Alok Mittal (born 1969) is an Indian police officer, serving as Director General, Bureau of Police Research & Development, Ministry of Home Affairs, Government of India. He belongs to the 1993 batch of the IPS (Haryana Cadre) and has held several important positions throughout his career.

==Posts==
Mittal joined the Indian Police Service in 1993 and has held several important assignments in Haryana and at the national level.
- SP Panchkula, December 1996 – October 1999 (2 years 11 months)
- SP CBI Economic Offences Wing & Cyber Crime Cell, Central Bureau of Investigation, New Delhi November 2001 – November 2005 (4 years)
- SSP Panipat, Haryana December 2005 – January 2007 (1 year 2 months)
- SSP Faridabad, Haryana January 2007 – June 2008 (1 year 6 months), Mittal started the first Indian all-women PCR in Faridabad, Haryana in 2007.
- SSP Rohtak, June 2008 – June 2009 (1 year 1 month)
- Joint Commissioner of Police, Gurgaon, June 2009 – October 2011 (2 years 5 months), Mittal's public centric initiatives to improve policing in Gurgaon received wide appreciation from all sections of society.
- Inspector General of Police, Rohtak Range, Haryana Police, October 2011 – February 2013 (1 year 5 months) Rohtak Area, India
- Commissioner of Police Gurgaon, Feb 2013- Nov 2014. He started the Cyber Safe Campaign in Gurgaon, along with Rakshit Tandon, a cyber security expert. It was conducted in two phases in July–August, 2013 and November, 2014 to educate students, teachers and parents in schools and colleges about the various problems related to cyber security. The campaign covered more than 60 schools and around 60,000 students and reached 4,000 teachers/parents. A summer internship program with the Cyber Crime Cell of Gurgaon Police was also started as part of the Cyber Safe Campaign, the campaign saw engineering and management graduates from various colleges/universities spread in all parts of the country.

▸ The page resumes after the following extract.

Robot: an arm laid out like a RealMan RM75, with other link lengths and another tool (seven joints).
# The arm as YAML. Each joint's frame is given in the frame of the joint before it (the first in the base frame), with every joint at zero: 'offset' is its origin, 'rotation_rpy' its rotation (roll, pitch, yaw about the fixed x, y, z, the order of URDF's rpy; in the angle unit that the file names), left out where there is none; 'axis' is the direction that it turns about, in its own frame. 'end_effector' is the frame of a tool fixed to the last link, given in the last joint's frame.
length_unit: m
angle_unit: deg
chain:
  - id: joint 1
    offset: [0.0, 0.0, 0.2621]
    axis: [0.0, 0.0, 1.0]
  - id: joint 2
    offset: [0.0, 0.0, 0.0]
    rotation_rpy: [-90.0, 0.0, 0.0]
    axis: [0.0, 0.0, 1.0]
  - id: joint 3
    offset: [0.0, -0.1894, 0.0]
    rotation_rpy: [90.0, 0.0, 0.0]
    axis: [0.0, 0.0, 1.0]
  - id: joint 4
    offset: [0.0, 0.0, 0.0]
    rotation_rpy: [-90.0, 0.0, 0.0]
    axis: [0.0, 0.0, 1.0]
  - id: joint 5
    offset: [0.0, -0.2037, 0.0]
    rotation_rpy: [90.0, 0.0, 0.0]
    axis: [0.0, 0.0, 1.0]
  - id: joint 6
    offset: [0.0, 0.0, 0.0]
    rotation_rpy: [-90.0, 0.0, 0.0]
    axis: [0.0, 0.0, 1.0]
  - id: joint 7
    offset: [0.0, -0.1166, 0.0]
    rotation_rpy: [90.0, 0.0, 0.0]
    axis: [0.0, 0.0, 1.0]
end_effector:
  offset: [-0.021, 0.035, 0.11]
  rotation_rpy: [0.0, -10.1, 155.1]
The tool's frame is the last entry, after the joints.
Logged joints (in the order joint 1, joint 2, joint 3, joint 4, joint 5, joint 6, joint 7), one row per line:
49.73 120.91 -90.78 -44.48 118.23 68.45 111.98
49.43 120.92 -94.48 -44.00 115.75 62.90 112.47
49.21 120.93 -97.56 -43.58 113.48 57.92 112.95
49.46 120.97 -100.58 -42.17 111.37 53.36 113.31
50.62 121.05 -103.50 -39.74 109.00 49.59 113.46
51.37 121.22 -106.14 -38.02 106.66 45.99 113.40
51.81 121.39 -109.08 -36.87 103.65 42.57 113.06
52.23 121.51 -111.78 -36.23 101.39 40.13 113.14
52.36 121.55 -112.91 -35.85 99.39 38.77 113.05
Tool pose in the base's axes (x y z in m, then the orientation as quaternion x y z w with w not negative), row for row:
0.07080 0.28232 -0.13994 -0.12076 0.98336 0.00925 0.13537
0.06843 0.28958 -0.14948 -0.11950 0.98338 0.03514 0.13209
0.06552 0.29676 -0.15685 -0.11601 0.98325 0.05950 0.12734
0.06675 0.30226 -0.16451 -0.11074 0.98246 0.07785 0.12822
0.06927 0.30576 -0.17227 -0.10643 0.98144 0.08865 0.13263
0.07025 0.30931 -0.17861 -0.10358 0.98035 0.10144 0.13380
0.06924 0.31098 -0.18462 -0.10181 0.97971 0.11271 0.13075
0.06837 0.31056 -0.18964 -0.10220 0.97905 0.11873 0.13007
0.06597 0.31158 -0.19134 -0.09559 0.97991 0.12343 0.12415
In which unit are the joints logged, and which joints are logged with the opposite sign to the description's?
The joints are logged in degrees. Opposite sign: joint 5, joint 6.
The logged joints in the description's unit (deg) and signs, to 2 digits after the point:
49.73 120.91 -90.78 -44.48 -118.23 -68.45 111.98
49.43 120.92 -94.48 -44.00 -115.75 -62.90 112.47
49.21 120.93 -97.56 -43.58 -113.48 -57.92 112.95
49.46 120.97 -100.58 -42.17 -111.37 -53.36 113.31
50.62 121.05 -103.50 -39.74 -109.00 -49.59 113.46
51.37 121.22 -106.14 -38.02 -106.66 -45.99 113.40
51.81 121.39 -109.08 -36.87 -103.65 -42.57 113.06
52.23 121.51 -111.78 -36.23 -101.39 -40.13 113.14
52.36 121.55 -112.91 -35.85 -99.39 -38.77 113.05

- IGP Law & Order, Haryana Nov 2014-April 2015
- Inspector General, National Investigation Agency, April 2015-June 2020 (5 year 2 months) New Delhi, India
- ADGP, CID Chief Haryana, Intelligence Head, July 2020-December 2024 (4 year 5 months) New Delhi, India
- Director General, State Vigilance & Anti Corruption Bureau Haryana, December 2024-December 2025 (1 year 1 month) Panchkula, Haryana
- Director General of Prisons & Haryana Police Housing Corporation Haryana, December 2025-June 2026 (7 months) Panchkula, Haryana
- Director General, Bureau of Police Research & Development, Ministry of Home Affairs, Government of India, since July 2026.

==Recognition==
- Indian Police Medal for Meritorious Service in 2009.
- President's Police Medal for Distinguished Services in 2016.
- Union Home Minister's Asadharan Aasuchana Kushalata Padak 2021 for excellent intelligence service.